We chose our resort because you can snorkel right off the beach and so after a sleep in and a leisurely breakfast we did just that. The reef is damaged thanks to last year’s cyclone and general over-use but amongst the bleached damage there were wonderful flashes of coloured coral and there were fished everywhere. Little bright blue fishes; larger pale ones that faded to yellow at the back; even larger dark ones with deep blue spots; and, darting out from their anemone homes, Clown Fish.

The water is perfectly warm, and there was not problem saying in for ages in just our swimmers. I tried out my new underwater casing and in spite of some issues – mostly to do with my appalling eyesight – got a few OK shots.

Nemo!
Nemo!

Declan has been scared of deep open water for ages: Ever since an ill-advised joke about sharks from a guide on the Barrier Reef left him quivering. It’s since matured into a general phobia, and one of our aims has been to get him over it. We successfully snorkelled briefly in Sydney a few weeks ago, so hoped he might be OK. He had a rocky start and spent the first half-hour firmly gripping my hand. But after a while he relaxed enough to swim by himself and to agree at the end that he’d enjoyed himself.

The boys retreated to do some homework, we had no choice but to bring it with us, while Jennifer and I sat about and did, well, nothing. Then a slow lunch by the water and some more sitting about. Declan and I played chess on a bet. He won and got to push me into the pool fully clothed, much to his delight.

Declan kayaking.
Declan kayaking.

When the heat of the day had dropped off a bit we went out kayaking. We’re on a largely enclosed bay so the water is very calm and we could see coral and fishes beneath us, when we took time out from the kids general splashing.

To cap off a lazy day we had a swim in the pool, played backgammon for a while, and then had dinner on the jetty. The jetty pokes out, in the way jetties do, into the bay and the staff set up our table down the end of it. So we got to have dinner all by ourselves, under the starry sky, while a lovely sea-breeze kept us cool.

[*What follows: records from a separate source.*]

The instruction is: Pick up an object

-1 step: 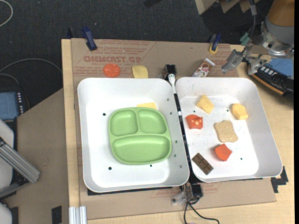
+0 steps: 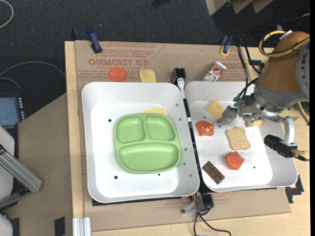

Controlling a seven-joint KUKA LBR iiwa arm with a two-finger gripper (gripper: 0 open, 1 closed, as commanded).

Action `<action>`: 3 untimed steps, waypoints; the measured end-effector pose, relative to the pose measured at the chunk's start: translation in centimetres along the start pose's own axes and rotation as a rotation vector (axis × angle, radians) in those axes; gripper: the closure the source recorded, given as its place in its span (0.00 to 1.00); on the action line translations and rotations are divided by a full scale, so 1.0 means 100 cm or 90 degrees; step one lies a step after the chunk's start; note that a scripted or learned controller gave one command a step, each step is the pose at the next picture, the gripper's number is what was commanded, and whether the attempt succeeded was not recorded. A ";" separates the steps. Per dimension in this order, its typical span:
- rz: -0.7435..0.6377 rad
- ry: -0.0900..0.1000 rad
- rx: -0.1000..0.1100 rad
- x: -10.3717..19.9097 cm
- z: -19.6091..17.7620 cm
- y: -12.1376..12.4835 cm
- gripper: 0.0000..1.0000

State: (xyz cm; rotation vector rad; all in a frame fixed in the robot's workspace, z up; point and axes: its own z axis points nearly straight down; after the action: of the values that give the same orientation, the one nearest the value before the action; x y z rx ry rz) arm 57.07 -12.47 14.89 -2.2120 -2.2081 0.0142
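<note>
step: approach, nothing held | gripper (image 2: 230, 116) fingers apart, low in right bin (image 2: 275, 178) | cheese (image 2: 214, 108) just beside, toast (image 2: 238, 139) near | next: centre over 1 piece, descend, close

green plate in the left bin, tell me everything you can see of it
The green plate is a rounded-square divided dish, seemingly matte plastic. Raised ridges split it into three compartments: two small ones on the far side, one wide one nearer the camera. It lies flat, right side up, about mid-floor in the left bin. A pale yellow piece sits at its far edge.
</note>
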 end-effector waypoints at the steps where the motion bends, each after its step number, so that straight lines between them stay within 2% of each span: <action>1: 0.000 -0.005 -0.016 -0.013 0.065 -0.060 0.00; 2: -0.001 -0.007 -0.021 -0.006 0.062 -0.087 0.00; 3: 0.001 -0.007 -0.015 -0.083 0.048 -0.039 0.00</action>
State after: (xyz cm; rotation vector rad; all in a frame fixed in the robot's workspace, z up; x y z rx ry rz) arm 53.04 -20.70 10.11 -2.2313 -2.2239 0.0007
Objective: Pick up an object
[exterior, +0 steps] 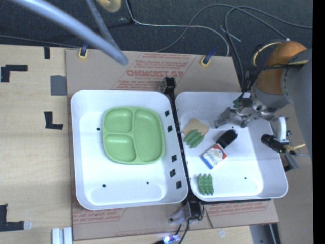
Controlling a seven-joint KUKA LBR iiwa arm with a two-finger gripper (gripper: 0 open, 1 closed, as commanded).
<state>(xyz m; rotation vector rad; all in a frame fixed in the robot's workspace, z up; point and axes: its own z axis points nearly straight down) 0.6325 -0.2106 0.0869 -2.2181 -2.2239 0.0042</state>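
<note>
No object is lifted yet. The candidates all lie on the floor of the right-hand shallow white bin: a small black oblong block, a small blue, white and red packet just beside it, a tan and green soft item near the divider, and a ribbed dark green piece toward the front wall. The two-finger gripper sits low over that bin, near the black block; fingers appear spread, nothing seen between them. The grasp and lift remain outstanding. The left-hand white bin holds a light green three-compartment plastic plate.
</note>
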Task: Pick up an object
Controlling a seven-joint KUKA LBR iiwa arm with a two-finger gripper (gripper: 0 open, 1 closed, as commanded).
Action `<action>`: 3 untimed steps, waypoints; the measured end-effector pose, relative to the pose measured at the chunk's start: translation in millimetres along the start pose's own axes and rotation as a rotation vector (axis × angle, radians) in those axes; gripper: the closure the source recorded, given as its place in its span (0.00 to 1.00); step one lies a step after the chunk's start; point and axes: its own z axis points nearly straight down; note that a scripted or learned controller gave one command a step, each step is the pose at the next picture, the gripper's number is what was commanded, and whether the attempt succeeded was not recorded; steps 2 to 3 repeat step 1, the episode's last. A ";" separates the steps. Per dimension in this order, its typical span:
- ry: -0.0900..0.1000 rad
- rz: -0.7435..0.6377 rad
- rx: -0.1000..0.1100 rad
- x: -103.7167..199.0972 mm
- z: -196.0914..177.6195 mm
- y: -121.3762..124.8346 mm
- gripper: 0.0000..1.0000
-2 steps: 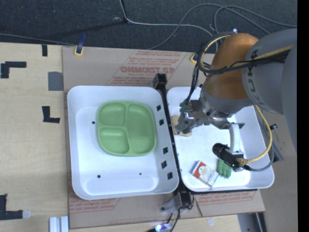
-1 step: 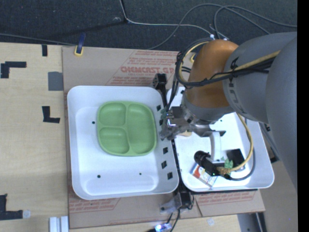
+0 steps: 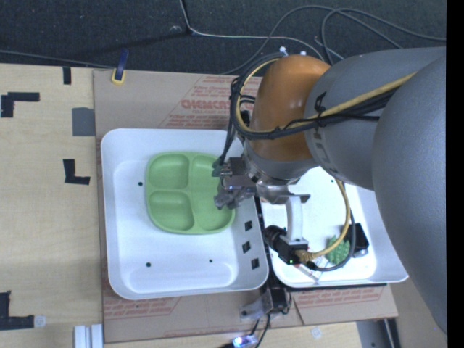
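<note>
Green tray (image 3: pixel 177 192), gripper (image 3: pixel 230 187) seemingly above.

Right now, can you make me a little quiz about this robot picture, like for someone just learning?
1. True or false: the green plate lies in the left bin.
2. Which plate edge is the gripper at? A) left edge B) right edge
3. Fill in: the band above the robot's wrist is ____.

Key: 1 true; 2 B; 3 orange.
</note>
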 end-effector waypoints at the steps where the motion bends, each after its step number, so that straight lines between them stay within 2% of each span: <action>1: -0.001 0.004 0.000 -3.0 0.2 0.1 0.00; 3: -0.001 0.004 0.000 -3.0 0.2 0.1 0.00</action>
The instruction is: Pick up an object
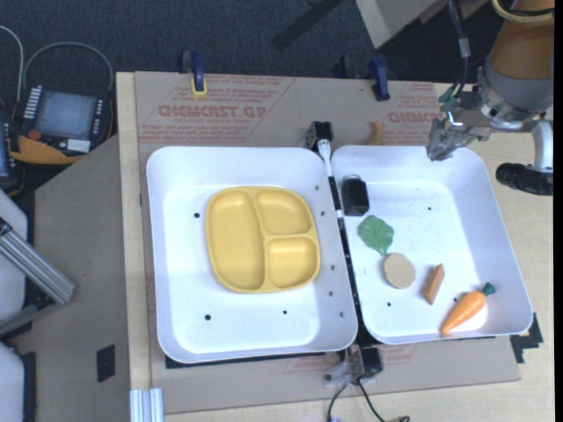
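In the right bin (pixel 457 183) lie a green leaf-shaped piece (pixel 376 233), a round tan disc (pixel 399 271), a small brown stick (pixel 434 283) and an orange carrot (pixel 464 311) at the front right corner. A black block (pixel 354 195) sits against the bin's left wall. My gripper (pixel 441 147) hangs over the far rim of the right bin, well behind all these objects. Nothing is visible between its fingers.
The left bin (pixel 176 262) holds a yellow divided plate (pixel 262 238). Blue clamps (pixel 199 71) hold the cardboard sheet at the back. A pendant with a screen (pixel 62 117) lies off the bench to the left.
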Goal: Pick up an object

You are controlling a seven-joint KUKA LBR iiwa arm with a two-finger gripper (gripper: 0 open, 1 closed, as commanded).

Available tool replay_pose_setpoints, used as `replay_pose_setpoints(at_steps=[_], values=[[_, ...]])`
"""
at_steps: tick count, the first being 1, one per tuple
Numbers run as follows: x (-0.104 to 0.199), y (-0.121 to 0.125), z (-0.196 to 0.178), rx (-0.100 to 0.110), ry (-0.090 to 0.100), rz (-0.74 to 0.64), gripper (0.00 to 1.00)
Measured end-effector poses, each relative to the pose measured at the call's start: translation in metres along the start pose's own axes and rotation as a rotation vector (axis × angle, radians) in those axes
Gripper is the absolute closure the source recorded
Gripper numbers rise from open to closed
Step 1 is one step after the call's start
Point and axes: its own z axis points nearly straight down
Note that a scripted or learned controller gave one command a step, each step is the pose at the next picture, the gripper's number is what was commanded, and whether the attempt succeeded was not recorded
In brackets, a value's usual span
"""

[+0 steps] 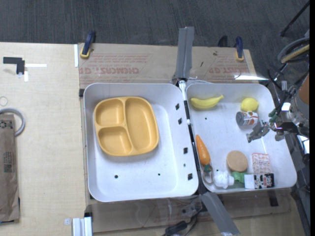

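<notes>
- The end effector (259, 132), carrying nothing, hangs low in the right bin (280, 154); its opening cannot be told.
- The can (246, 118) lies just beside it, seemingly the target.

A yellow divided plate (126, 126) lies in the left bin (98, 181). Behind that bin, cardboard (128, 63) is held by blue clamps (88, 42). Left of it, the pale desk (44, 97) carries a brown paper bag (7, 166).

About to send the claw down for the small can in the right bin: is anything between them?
Nothing visible. The claw hangs just right of and below the can, with bare bin floor between; the lemon sits behind the can.
</notes>
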Motion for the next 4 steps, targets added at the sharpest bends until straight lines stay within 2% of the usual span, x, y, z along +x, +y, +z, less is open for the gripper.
replay_pose_setpoints(at_steps=[1,2,3,4], values=[[-0.022,0.102,0.132,-0.004,-0.001,0.143,0.00],[-0.022,0.101,0.124,0.000,-0.001,0.142,1.00],[0.048,0.114,0.027,-0.002,-0.001,0.215,1.00],[0.052,0.124,0.020,-0.003,-0.002,-0.043,1.00]])
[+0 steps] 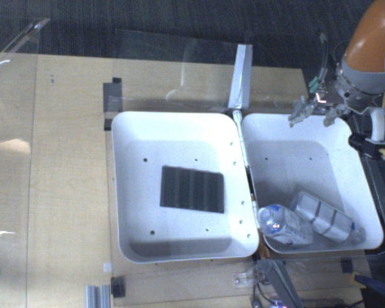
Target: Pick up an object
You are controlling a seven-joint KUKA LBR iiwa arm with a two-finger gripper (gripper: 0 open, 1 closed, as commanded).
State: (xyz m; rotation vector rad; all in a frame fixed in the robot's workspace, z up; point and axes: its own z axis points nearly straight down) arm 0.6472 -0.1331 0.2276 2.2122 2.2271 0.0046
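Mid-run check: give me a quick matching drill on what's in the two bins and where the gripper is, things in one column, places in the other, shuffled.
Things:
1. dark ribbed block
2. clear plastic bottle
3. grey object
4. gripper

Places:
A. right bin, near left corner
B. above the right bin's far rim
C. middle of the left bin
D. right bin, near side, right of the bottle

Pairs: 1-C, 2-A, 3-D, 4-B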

We were pretty happy to contemplate that a year ago we had had dinner under the open skies in the Northern Territory; and a year before that had gazed at the stars from a mountain-top Ryokan in the wilds of Japan; and a year before that had had dinner on a kayak on the Yarra River in Melbourne; and in 2012 it was sitting on another jetty on Lord Howe Island and again watching the stars wheel above us. That’s a pretty good run of April stars.